Las que hemos comprado son de esta marca:

Nos han costado un euro cada bolsita, y se venden en algunas mercerías (la verdad es que en pocas). Hay bastantes colores formas y tamaños. La variedad que encuentres depende de la mercería donde las compres. En tiendas más especializadas en abalorios, no he tenido suerte: era todo más caro, y no he logrado encontrar la medida justa ni la variedad de colores suficiente.

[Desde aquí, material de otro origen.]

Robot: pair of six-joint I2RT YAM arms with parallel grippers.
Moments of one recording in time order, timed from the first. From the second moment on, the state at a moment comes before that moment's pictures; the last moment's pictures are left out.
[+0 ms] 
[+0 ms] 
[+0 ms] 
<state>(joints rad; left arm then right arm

Se utilizan principalmente para calcular con la tabla perforada o con la taptana. Se suelen usar bolitas de 7mm de diámetro para las unidades, decenas y centenas, y bolitas de 5 mm de diámetro para los decimales. En cada bolsa de 7 mm vienen 100 bolitas, y en cada bolsita de 5 mm vienen 200 bolitas.

Para comenzar a trabajar con ellas, creo que con 100 de cada color va bien.

Y también se pueden utilizar para elaborar otros materiales de cálculo: ábacos, perlas y otros materiales Montessori.